I'm not quite sure what he means. I haven't even tried to lift the handlebar yet.

"That's all you do? Connor, Connor, Connor," he says, abandoning his post at the touchscreen and crossing back over toward me. "These," he begins, one hand on my shoulder, the other grabbing my right arm by the metaband, "are not toys. Nor are they just a simple tool.

“These, Connor Connelly, are the most amazing technological achievement that man has ever seen. These are what separates us from the rest of humanity," he says, strongly implying that he still considers himself a metahuman. "When you turn these on, it's not like turning on a toaster. It's like turning on life itself. It's like turning on millions of years of human achievement and understanding. It's like turning on the culmination of everything the human race stands for. You don't just click them together like you're unlocking the door to your car across a parking lot. You turn them on with some style, some panache. You've got to show the world just how amazing all of it really is."

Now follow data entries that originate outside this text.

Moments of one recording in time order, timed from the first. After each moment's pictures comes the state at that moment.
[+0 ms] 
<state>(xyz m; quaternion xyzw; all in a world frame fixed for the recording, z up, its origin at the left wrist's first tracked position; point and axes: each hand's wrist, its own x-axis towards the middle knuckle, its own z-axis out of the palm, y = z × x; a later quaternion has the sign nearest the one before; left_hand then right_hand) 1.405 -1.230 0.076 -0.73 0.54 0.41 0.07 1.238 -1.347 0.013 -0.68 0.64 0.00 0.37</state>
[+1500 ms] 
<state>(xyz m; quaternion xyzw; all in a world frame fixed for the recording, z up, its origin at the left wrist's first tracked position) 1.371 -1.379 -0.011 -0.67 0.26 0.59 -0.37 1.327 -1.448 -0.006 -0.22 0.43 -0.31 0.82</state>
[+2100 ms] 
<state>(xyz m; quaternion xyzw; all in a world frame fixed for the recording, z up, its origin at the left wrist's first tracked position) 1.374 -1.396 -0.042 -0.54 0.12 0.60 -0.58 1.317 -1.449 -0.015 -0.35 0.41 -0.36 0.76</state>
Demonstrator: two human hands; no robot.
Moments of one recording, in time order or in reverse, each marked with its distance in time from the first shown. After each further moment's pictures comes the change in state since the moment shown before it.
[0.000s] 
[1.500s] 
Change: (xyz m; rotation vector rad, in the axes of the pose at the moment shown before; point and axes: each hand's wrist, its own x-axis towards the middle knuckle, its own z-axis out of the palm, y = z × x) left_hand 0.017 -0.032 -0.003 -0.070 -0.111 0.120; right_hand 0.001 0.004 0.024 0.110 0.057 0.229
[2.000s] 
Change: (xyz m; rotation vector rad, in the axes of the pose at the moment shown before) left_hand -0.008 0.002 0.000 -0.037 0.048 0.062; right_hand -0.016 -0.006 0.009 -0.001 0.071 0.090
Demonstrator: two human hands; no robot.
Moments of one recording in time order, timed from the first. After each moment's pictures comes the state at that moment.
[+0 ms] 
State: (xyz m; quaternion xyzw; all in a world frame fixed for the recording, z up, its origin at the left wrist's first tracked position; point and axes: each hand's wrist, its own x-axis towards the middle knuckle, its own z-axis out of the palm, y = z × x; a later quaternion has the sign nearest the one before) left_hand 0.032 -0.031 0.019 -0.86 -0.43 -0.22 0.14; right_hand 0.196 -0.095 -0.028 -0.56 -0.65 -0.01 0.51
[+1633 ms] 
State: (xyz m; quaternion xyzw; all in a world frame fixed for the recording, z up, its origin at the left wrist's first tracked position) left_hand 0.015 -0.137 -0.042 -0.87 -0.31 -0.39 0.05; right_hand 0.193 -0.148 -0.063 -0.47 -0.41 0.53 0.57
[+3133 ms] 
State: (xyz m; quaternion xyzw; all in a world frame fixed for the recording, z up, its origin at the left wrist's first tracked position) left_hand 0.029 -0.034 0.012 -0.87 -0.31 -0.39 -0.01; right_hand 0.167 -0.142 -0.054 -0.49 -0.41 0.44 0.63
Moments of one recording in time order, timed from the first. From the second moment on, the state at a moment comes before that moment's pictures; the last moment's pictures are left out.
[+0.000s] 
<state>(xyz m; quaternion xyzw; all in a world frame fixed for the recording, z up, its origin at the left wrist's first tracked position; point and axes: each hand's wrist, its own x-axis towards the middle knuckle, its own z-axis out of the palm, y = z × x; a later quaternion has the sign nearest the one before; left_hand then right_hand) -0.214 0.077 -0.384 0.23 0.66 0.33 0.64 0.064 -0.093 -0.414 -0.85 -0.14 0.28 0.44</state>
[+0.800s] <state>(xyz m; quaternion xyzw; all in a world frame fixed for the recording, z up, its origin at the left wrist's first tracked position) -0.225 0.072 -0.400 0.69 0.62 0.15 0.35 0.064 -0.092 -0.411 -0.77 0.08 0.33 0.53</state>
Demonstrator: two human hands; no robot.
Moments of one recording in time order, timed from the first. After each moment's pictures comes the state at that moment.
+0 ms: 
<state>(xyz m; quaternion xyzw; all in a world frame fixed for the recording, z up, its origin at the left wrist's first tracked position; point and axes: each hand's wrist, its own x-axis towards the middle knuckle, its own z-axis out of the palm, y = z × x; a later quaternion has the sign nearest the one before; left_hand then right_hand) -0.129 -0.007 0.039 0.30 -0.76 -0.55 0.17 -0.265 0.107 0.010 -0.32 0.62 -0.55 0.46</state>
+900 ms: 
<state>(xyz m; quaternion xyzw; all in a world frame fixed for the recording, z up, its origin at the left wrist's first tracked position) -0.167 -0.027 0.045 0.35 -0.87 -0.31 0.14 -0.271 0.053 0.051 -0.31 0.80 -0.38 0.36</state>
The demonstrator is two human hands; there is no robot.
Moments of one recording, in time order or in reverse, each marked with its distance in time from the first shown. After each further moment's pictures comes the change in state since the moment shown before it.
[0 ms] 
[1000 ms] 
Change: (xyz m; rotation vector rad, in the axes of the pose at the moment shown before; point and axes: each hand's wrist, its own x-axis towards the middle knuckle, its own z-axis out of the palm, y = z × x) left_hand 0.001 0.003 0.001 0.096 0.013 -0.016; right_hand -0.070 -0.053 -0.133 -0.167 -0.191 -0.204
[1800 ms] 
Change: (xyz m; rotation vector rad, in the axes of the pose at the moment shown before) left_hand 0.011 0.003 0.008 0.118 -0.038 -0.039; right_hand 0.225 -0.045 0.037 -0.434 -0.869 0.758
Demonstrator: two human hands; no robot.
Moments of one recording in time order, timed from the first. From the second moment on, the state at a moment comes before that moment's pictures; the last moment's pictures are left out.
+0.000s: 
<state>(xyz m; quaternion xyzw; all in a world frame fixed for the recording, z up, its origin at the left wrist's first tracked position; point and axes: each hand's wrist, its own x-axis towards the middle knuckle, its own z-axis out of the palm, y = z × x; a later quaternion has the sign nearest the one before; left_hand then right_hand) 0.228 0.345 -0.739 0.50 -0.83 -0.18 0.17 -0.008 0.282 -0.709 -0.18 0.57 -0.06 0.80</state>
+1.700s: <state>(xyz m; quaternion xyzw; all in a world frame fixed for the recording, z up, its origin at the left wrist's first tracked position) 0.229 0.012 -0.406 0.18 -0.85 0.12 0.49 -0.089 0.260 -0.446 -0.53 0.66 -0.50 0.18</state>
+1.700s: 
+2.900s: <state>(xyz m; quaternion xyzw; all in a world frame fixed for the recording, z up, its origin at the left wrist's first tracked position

"But isn't one of the first rules that you shouldn't let anyone else know you've got them when you're not disguised?"

"Yeah, yeah, of course. But that doesn't mean you should forgo any theatrics when you turn them on, even if it is just for an audience of one."

"What do you mean, theatrics?"

"Showmanship. Okay, let me see if I can explain it in simpler terms. What do you usually shout out when you activate your metabands? Pretend this isn't just training and you’re in a real pickle. What do you yell out?"

"I'm not really sure I follow."

"Geez, you're really going to make me work for this, huh kid? Okay, so when I had my metabands, whenever I activated them, I would accompany the activation with the phrase—" He clears his throat before shouting in an extremely loud voice, "’All good and evil across the lands, beware the power of my metabands!’"

John looks at me with a smug smile as the words he’s just screamed continue to echo throughout the room. I am at a complete loss for words.

"So you would yell that when you turned on your metabands?"

"Every time."

"But ... why?"

"Forget it, Connor. If I'm going to have to explain everything to you, we're never going to get through all of these tests today, and we're already behind as it is."

While this doesn't answer my question, I'm happy to drop the subject if it means hurrying this up past its current glacial pace. John taps a few buttons on the touchscreen and then turns back to me once he's ready.

"All right, Connor. I'm going to start you off at five thousand pounds. That might be a little overly ambitious, but we can always back it off. Whenever you're ready, just go ahead and give that-"

John stops talking because I've already lifted the handle up to my chest.